Two lines below mark the span: the one containing "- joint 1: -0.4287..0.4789" and the one containing "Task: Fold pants". Set down both, plus every line between, exactly as they stand, and nothing else.

Collection entries
-----
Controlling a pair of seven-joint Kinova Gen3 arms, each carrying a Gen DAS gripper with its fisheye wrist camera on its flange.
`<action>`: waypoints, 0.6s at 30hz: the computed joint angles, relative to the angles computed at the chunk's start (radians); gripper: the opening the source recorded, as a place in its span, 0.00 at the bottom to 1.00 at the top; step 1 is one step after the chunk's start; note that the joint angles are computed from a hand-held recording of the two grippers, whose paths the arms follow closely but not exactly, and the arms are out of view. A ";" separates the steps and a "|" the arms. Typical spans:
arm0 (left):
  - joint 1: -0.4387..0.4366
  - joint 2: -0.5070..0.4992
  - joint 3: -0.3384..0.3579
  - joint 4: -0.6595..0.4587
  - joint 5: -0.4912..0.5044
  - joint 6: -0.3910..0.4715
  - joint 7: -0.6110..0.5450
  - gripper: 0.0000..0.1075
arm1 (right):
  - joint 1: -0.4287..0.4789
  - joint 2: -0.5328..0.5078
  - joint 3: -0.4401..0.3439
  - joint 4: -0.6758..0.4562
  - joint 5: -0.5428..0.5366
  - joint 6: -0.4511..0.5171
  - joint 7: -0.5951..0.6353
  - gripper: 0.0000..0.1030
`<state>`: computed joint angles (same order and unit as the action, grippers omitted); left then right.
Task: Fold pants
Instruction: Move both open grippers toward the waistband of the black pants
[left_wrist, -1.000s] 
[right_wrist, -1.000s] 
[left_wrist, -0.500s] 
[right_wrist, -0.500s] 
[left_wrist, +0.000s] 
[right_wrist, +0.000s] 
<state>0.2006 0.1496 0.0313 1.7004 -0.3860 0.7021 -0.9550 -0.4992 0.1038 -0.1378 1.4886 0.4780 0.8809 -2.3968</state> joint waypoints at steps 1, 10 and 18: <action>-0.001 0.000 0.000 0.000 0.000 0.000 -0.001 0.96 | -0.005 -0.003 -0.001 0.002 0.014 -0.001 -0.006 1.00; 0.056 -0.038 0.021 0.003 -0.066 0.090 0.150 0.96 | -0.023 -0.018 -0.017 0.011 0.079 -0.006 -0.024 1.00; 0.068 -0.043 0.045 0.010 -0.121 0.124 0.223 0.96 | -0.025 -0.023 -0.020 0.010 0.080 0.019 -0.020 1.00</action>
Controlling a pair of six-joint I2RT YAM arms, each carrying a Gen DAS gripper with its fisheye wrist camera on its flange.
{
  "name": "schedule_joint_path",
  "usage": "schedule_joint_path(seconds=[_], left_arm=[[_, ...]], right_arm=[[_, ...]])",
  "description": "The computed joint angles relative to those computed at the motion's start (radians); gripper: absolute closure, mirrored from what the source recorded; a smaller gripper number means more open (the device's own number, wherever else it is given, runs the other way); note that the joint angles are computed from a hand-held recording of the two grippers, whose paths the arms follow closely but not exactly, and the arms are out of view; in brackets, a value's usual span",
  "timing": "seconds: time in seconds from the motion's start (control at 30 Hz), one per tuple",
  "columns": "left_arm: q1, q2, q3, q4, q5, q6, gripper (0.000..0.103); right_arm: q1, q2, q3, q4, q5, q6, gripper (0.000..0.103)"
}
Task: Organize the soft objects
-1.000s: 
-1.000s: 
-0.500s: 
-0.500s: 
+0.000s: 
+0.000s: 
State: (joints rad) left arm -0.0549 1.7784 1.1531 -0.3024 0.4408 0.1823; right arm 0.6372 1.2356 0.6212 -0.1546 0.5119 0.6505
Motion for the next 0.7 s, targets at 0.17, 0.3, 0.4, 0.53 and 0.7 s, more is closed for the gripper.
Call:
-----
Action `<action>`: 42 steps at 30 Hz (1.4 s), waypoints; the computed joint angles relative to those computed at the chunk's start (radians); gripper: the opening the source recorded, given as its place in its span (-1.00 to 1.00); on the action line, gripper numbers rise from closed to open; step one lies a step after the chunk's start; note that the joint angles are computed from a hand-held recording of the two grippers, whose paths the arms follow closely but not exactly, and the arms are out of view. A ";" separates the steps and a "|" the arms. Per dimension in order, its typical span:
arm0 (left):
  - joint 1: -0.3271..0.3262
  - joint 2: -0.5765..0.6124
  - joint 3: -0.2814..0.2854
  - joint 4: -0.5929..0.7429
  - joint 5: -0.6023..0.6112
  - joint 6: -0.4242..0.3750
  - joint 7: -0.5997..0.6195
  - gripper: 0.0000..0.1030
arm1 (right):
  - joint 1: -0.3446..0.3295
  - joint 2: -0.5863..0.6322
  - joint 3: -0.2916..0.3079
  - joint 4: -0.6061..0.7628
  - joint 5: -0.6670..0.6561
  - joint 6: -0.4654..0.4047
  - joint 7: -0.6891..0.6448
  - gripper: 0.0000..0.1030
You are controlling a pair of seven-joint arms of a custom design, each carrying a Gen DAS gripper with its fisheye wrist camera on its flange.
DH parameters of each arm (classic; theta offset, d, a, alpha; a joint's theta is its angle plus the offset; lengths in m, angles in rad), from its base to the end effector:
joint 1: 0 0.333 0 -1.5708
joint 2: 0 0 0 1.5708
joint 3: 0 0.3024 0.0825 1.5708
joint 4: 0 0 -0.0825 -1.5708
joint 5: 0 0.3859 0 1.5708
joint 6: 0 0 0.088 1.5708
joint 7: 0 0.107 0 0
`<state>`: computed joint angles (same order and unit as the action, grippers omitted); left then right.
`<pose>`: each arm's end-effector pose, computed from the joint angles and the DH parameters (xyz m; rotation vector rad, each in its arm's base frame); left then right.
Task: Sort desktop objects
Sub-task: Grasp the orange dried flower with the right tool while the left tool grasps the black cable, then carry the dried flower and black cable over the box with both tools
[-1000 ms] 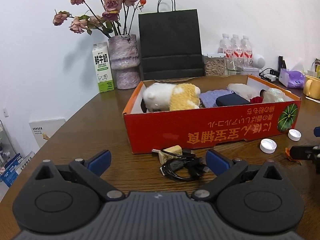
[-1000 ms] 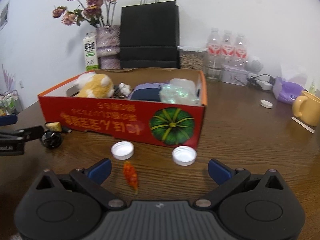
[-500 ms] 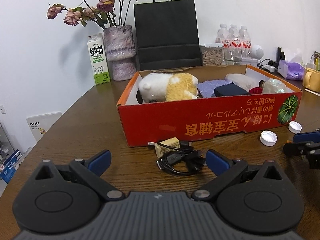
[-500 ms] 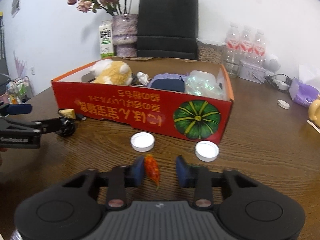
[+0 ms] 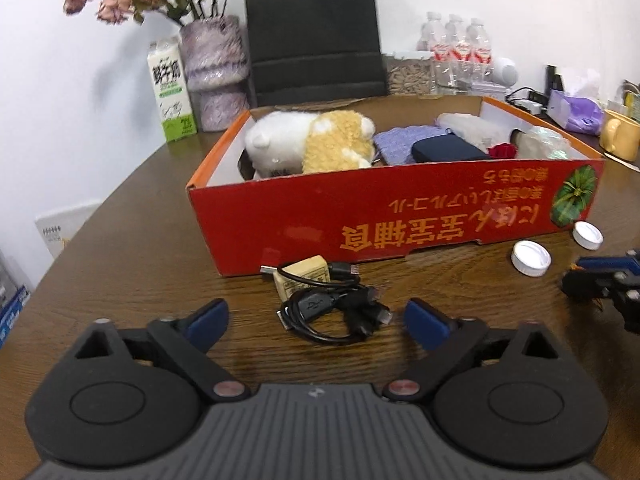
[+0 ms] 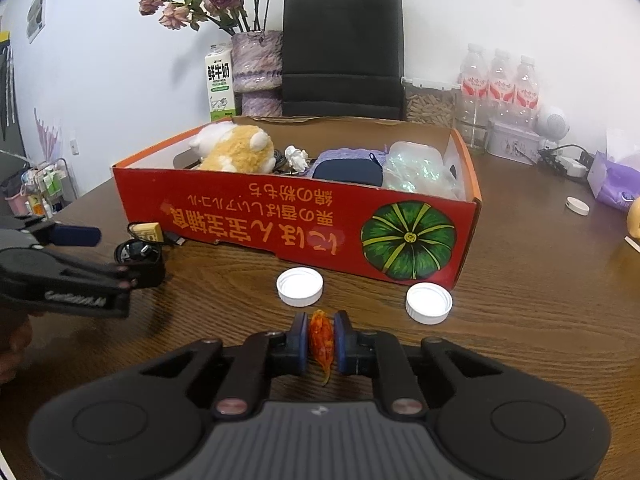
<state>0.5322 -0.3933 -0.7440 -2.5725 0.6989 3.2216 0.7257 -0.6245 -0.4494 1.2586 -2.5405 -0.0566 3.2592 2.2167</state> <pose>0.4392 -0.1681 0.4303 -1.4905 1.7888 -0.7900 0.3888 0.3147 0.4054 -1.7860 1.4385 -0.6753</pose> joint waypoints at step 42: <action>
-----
_Response to the task_
  - joint 1: -0.4287..0.4789
  - joint 2: -0.5328..0.5078
  - joint 3: -0.4401..0.3439
  - joint 4: -0.6758..0.4562
  - joint 5: -0.5428..0.5366
  - joint 6: -0.4511..0.5171
  - joint 7: -0.5951..0.6353
  - gripper: 0.0000..0.1030
`<state>`: computed joint angles (same order and unit as the action, grippers omitted); left then right.
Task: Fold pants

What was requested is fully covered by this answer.